Repeat the entire listing exactly as written.
※
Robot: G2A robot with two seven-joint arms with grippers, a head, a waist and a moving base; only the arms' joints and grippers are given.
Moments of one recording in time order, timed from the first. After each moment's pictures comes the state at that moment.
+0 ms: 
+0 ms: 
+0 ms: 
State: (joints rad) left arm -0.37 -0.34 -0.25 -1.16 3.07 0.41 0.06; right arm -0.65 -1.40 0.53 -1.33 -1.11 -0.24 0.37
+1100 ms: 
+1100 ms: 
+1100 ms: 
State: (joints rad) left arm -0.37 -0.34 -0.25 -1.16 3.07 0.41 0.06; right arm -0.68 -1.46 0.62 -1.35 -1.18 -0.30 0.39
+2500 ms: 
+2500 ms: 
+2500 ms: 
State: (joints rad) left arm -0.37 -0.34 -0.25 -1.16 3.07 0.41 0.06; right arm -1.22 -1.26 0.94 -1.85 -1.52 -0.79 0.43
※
_Solution_
Robot: G2A robot with two seven-joint arms with grippers, a head, a waist and a moving base; only the arms' joints and grippers are given.
Moments of one recording in time order, timed from the first. After each moment's pictures comes the state at that moment.
+0 ms: 
+0 ms: 
+0 ms: 
State: (joints rad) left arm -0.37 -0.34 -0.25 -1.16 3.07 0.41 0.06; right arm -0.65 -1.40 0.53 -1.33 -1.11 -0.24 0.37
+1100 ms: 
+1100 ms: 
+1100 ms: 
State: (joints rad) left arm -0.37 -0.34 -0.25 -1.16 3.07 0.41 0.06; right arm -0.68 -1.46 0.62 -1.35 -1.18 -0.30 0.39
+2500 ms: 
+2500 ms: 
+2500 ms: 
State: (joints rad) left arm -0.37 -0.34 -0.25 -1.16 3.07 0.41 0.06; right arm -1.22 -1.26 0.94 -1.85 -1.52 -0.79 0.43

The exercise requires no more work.